While you are watching the video, I would like you to consider the following questions. You do not have to submit answers to these questions to me, but they will help you be prepared for what we are going to discuss in class.

  1. In what forms has forced labor been practiced in the past?
  2. How is the forced labor that was practiced in the American South after the Civil War connected to broader American history?
  3. What impacts did the use of forced labor have in the American South? Do these impacts continue to affect us today?

Before-Class Writing Assignment

To prepare for class, you need to submit a 250-word response to the Canvas classroom. You can find the submission link on the Week 2 Assignments page. You can either enter the response in the text box or upload a response in one of the following formats: .txt, .rtf, .doc, or .docx.

Access the following short videos to guide you in writing your submission:

  • Reflections on Peonage – This video is from a StoryCorps oral history that features Kate Willis and her cousin Susan Burnore, descendants of John Williams, a plantation owner who practiced peonage. In this clip Willis, who wrote a high school paper about peonage and her family’s connection to it, defines the practice as well as discusses how it operated and how it differs from slavery.  The clip is about a minute and a half long.
  • Reflections on Robert Franklin – This video is from a StoryCorps oral history that features Robert Corley, a descendant of Robert N. Franklin, a white shop owner who benefited from forced labor. Here, Corley, an historian, talks about how he felt to find out about his great-grandfather’s role in the illegal practice. Corley discusses John Davis, a 23-year-old black sharecropper who after encountering Franklin, was fraudulently charged, imprisoned, and subsequently forced into labor while traveling in Alabama. As an historian, Corley also provides context regarding forced labor and racial attitudes of the time.  The clip is about five minutes long.
  • The System at Work – In this book excerpt from the book Slavery by Another Name, author Douglas A. Blackmon writes about how an intricate system of forced labor, supported by local criminal justice systems, operated in the American South, by examining the inner workings of the farm of John Pace, who used forced labor. The audio excerpt is about two and a half minutes long.

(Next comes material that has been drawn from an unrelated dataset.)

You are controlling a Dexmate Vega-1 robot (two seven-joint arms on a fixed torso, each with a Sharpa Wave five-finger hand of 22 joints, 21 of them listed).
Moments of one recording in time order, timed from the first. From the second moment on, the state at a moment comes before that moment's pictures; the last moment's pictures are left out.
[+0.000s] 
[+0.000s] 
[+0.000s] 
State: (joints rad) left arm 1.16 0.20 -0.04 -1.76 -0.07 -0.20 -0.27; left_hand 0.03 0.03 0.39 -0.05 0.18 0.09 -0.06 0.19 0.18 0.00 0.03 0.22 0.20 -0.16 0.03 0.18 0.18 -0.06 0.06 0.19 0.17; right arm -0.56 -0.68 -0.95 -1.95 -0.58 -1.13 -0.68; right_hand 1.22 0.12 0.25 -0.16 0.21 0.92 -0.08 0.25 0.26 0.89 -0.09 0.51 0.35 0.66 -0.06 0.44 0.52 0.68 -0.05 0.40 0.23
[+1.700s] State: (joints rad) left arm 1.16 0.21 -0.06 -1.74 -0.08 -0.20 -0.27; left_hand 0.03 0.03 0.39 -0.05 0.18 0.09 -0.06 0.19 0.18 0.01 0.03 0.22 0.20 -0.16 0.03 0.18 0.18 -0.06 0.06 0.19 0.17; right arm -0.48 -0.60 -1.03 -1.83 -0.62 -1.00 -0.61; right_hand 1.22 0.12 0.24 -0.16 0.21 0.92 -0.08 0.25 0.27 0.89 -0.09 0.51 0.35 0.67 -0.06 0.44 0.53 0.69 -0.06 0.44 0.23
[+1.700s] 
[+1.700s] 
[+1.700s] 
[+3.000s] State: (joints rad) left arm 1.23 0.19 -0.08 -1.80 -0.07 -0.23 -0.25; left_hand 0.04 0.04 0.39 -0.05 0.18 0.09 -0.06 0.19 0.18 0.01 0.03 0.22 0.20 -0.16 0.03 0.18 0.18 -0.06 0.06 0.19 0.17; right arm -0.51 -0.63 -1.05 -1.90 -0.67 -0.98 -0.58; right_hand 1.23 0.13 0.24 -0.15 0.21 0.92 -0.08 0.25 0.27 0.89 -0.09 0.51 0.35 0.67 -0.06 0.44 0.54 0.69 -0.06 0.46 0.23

Using the materials presented here, your response for this week is on the following topic:  I am fairly certain that you have never heard of any of this before, as it is not a topic generally covered at all (outside of sharecropping).  What is your initial reaction to it?  Why do you think it is something that is generally not discussed or remembered?  How has it affected racial relations in the American South through today?  Please use specific examples from the background information, documentary, and/or supplementary videos to illustrate your thoughts.

In-Class Discussion

We will discuss the following:

  • What was the system of peonage and contract labor like?
  • What conditions in the South led to the development of the system?
  • What have the consequences been for the US through the period of time we will be studying and through today?
  • What does this change about the way we think about the US and the American South?
  • How does it help us understand racial issues that still face the US today?